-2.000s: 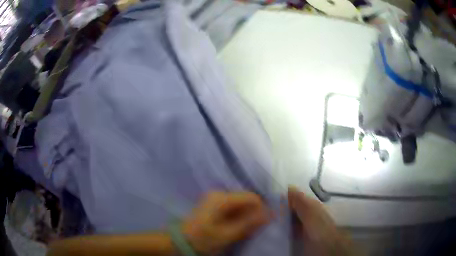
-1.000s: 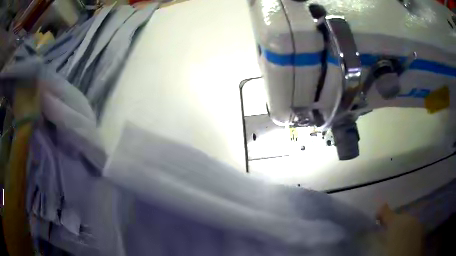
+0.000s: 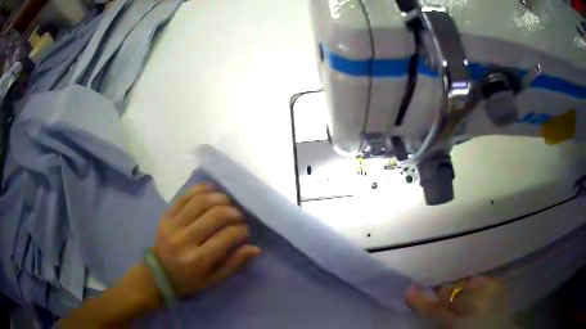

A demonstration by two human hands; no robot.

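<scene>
A blue-grey garment panel (image 3: 270, 289) lies over the front of the table, with a folded band (image 3: 289, 225) running slantwise along its upper edge. My left hand (image 3: 202, 238), with a green bangle at the wrist, rests on the cloth by the band's upper left end, fingers curled; whether it grips the cloth is hard to tell. My right hand (image 3: 459, 302), with a ring and somewhat blurred, pinches the band's lower right end. The sewing machine's needle area (image 3: 363, 168) is beyond the band, with no cloth under it.
The white machine head (image 3: 385, 71) with a blue stripe stands at upper right, a grey cylinder (image 3: 437, 183) hanging low from it. Layered cut pieces (image 3: 122, 51) lie at upper left. More crumpled blue-grey cloth (image 3: 71, 148) lies at left on the white table (image 3: 212, 83).
The view has swung right to the machine. The panel now lies slantwise before it. My left hand has come from the far left onto the cloth; my right hand has moved slightly left.
</scene>
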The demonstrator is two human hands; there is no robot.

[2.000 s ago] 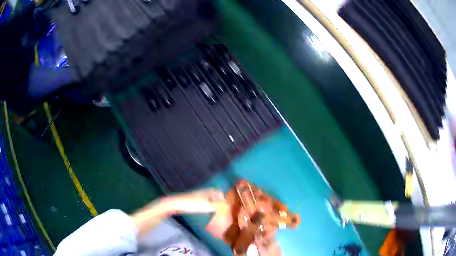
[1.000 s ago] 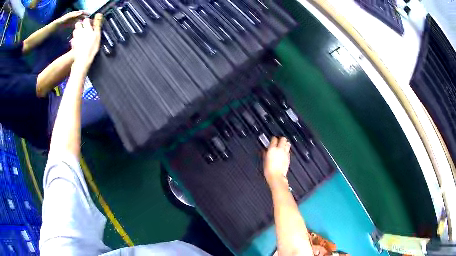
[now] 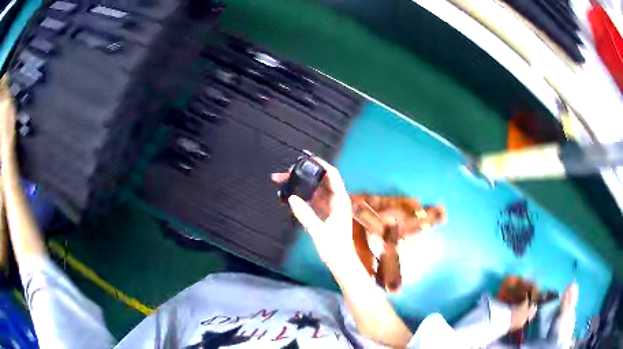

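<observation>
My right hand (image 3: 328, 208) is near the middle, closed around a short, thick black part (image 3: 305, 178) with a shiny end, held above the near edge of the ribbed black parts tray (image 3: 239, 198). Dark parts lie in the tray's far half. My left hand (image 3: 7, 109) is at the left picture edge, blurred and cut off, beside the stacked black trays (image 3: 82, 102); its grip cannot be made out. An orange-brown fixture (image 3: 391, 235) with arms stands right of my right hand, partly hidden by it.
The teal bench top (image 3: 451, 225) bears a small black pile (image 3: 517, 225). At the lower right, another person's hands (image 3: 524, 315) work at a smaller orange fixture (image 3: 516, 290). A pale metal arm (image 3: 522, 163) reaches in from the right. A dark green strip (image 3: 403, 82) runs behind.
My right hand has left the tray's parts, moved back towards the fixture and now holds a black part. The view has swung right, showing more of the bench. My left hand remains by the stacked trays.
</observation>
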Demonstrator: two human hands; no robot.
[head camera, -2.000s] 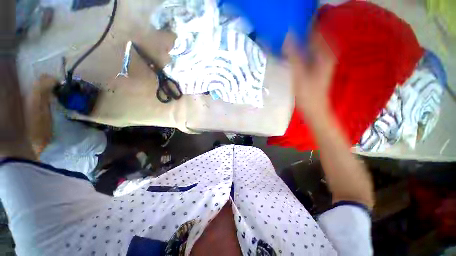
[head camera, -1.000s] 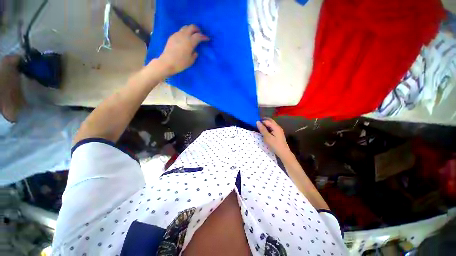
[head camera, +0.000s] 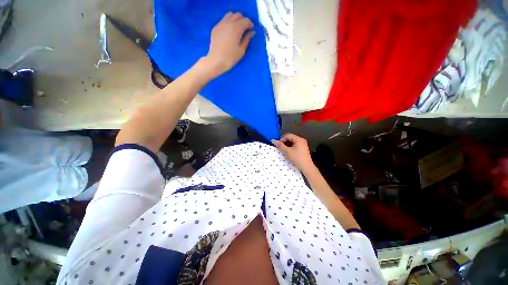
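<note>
A bright blue garment piece (head camera: 223, 92) lies on the pale table and comes to a point over its front edge. My left hand (head camera: 229, 42) rests on top of it with bent fingers; whether it grips cloth cannot be told. My right hand (head camera: 292, 149) pinches the hanging point between thumb and fingers, close to my shirt. The shears (head camera: 131, 34) lie left of the blue piece, blades away from me, one handle loop partly hidden by my left forearm. Striped print fabric (head camera: 280, 39) shows beside the blue piece on its right.
Red fabric (head camera: 379, 55) hangs to the table edge on the right, with more striped fabric (head camera: 443, 83) beyond. A narrow scrap (head camera: 104, 42) lies by the shears. A dark device (head camera: 16, 87) and a person's pale clothing (head camera: 42, 167) are at the left. Scraps litter the dark floor (head camera: 390, 167).
The blue piece, first a blur at the top, was laid out by one second ago. Since then my left hand has moved up and right across it. My right hand still holds the point.
</note>
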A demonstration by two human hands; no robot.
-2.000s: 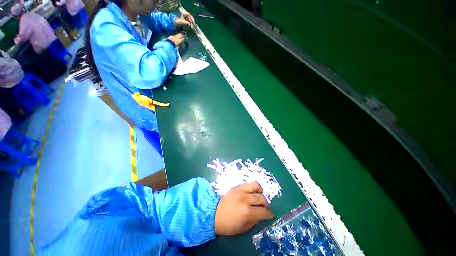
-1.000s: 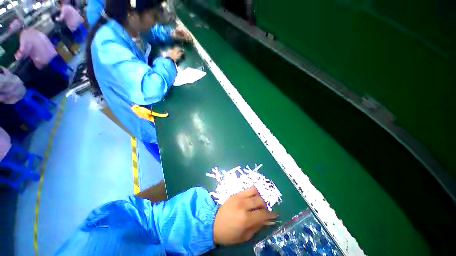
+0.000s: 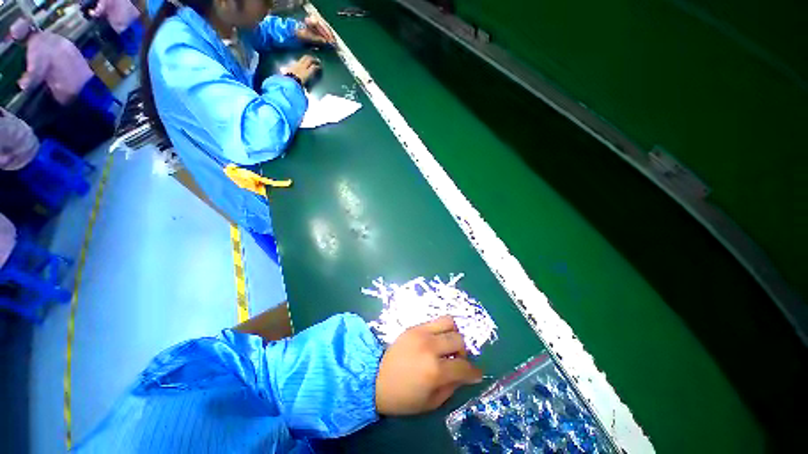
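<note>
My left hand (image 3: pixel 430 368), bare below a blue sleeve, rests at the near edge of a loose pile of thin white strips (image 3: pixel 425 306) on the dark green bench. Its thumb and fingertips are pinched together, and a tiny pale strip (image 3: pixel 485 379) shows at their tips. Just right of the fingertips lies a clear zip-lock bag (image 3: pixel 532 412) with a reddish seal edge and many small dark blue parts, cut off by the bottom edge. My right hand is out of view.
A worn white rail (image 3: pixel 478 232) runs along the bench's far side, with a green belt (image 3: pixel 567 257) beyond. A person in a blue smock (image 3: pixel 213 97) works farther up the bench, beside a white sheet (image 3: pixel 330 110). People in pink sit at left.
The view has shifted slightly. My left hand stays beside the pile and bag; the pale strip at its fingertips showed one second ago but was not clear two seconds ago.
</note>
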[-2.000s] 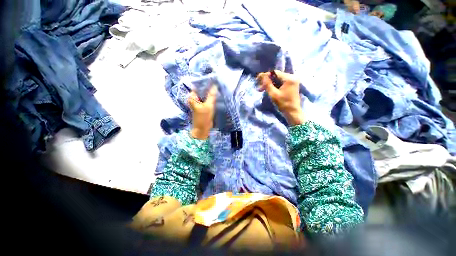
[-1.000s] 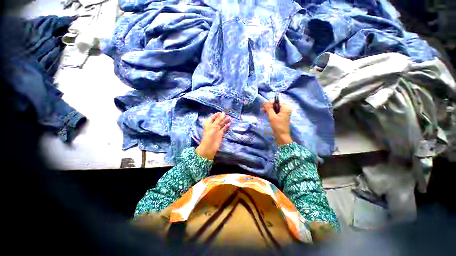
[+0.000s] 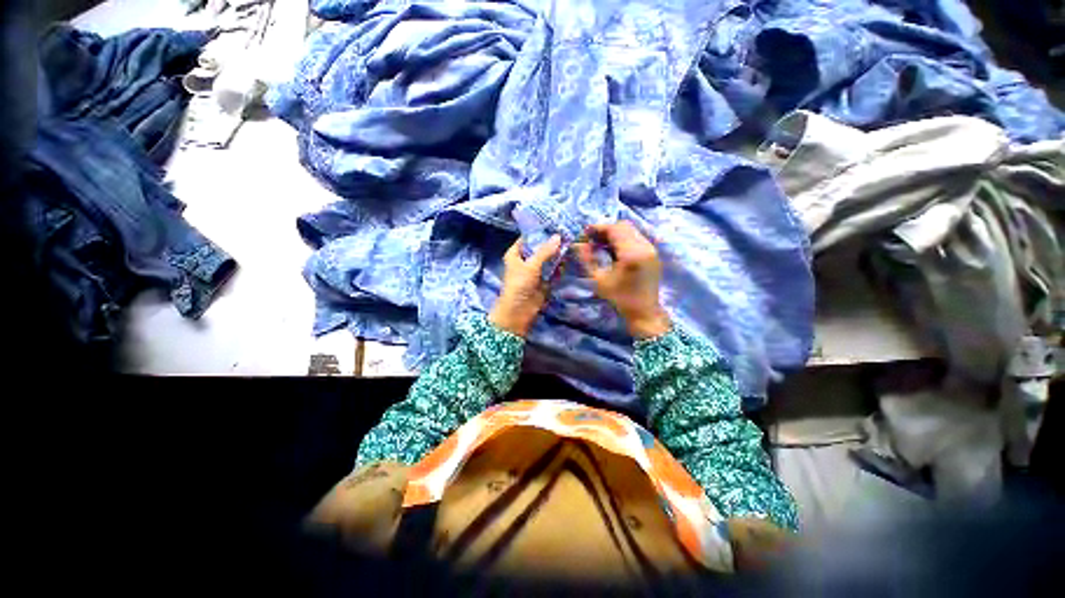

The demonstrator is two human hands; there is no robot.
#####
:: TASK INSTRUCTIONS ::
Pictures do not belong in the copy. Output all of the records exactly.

:: TASK OUTPUT ::
-2.000s: 
-1.000s: 
+0.000s: 

A demonstration by two human hands; no robot.

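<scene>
A blue-grey garment panel (image 3: 270, 289) lies over the front of the table, with a folded band (image 3: 289, 225) running slantwise along its upper edge. My left hand (image 3: 202, 238), with a green bangle at the wrist, rests on the cloth by the band's upper left end, fingers curled; whether it grips the cloth is hard to tell. My right hand (image 3: 459, 302), with a ring and somewhat blurred, pinches the band's lower right end. The sewing machine's needle area (image 3: 363, 168) is beyond the band, with no cloth under it.
The white machine head (image 3: 385, 71) with a blue stripe stands at upper right, a grey cylinder (image 3: 437, 183) hanging low from it. Layered cut pieces (image 3: 122, 51) lie at upper left. More crumpled blue-grey cloth (image 3: 71, 148) lies at left on the white table (image 3: 212, 83).
The view has swung right to the machine. The panel now lies slantwise before it. My left hand has come from the far left onto the cloth; my right hand has moved slightly left.
</scene>
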The demonstrator is two human hands; there is no robot.

[2.000 s ago] 
[1.000 s ago] 
[now] 

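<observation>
My right hand (image 3: 328, 208) is near the middle, closed around a short, thick black part (image 3: 305, 178) with a shiny end, held above the near edge of the ribbed black parts tray (image 3: 239, 198). Dark parts lie in the tray's far half. My left hand (image 3: 7, 109) is at the left picture edge, blurred and cut off, beside the stacked black trays (image 3: 82, 102); its grip cannot be made out. An orange-brown fixture (image 3: 391, 235) with arms stands right of my right hand, partly hidden by it.
The teal bench top (image 3: 451, 225) bears a small black pile (image 3: 517, 225). At the lower right, another person's hands (image 3: 524, 315) work at a smaller orange fixture (image 3: 516, 290). A pale metal arm (image 3: 522, 163) reaches in from the right. A dark green strip (image 3: 403, 82) runs behind.
My right hand has left the tray's parts, moved back towards the fixture and now holds a black part. The view has swung right, showing more of the bench. My left hand remains by the stacked trays.
</observation>
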Demonstrator: two human hands; no robot.
[head camera, -2.000s] 
[head camera, -1.000s] 
[head camera, +0.000s] 
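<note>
A bright blue garment piece (head camera: 223, 92) lies on the pale table and comes to a point over its front edge. My left hand (head camera: 229, 42) rests on top of it with bent fingers; whether it grips cloth cannot be told. My right hand (head camera: 292, 149) pinches the hanging point between thumb and fingers, close to my shirt. The shears (head camera: 131, 34) lie left of the blue piece, blades away from me, one handle loop partly hidden by my left forearm. Striped print fabric (head camera: 280, 39) shows beside the blue piece on its right.
Red fabric (head camera: 379, 55) hangs to the table edge on the right, with more striped fabric (head camera: 443, 83) beyond. A narrow scrap (head camera: 104, 42) lies by the shears. A dark device (head camera: 16, 87) and a person's pale clothing (head camera: 42, 167) are at the left. Scraps litter the dark floor (head camera: 390, 167).
The blue piece, first a blur at the top, was laid out by one second ago. Since then my left hand has moved up and right across it. My right hand still holds the point.
</note>
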A demonstration by two human hands; no robot.
-2.000s: 
-1.000s: 
+0.000s: 
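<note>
My left hand (image 3: pixel 430 368), bare below a blue sleeve, rests at the near edge of a loose pile of thin white strips (image 3: pixel 425 306) on the dark green bench. Its thumb and fingertips are pinched together, and a tiny pale strip (image 3: pixel 485 379) shows at their tips. Just right of the fingertips lies a clear zip-lock bag (image 3: pixel 532 412) with a reddish seal edge and many small dark blue parts, cut off by the bottom edge. My right hand is out of view.
A worn white rail (image 3: pixel 478 232) runs along the bench's far side, with a green belt (image 3: pixel 567 257) beyond. A person in a blue smock (image 3: pixel 213 97) works farther up the bench, beside a white sheet (image 3: pixel 330 110). People in pink sit at left.
The view has shifted slightly. My left hand stays beside the pile and bag; the pale strip at its fingertips showed one second ago but was not clear two seconds ago.
</note>
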[-2.000s] 
[-1.000s] 
[+0.000s] 

The demonstrator is two human hands; there is no robot.

What has been written here completes the answer.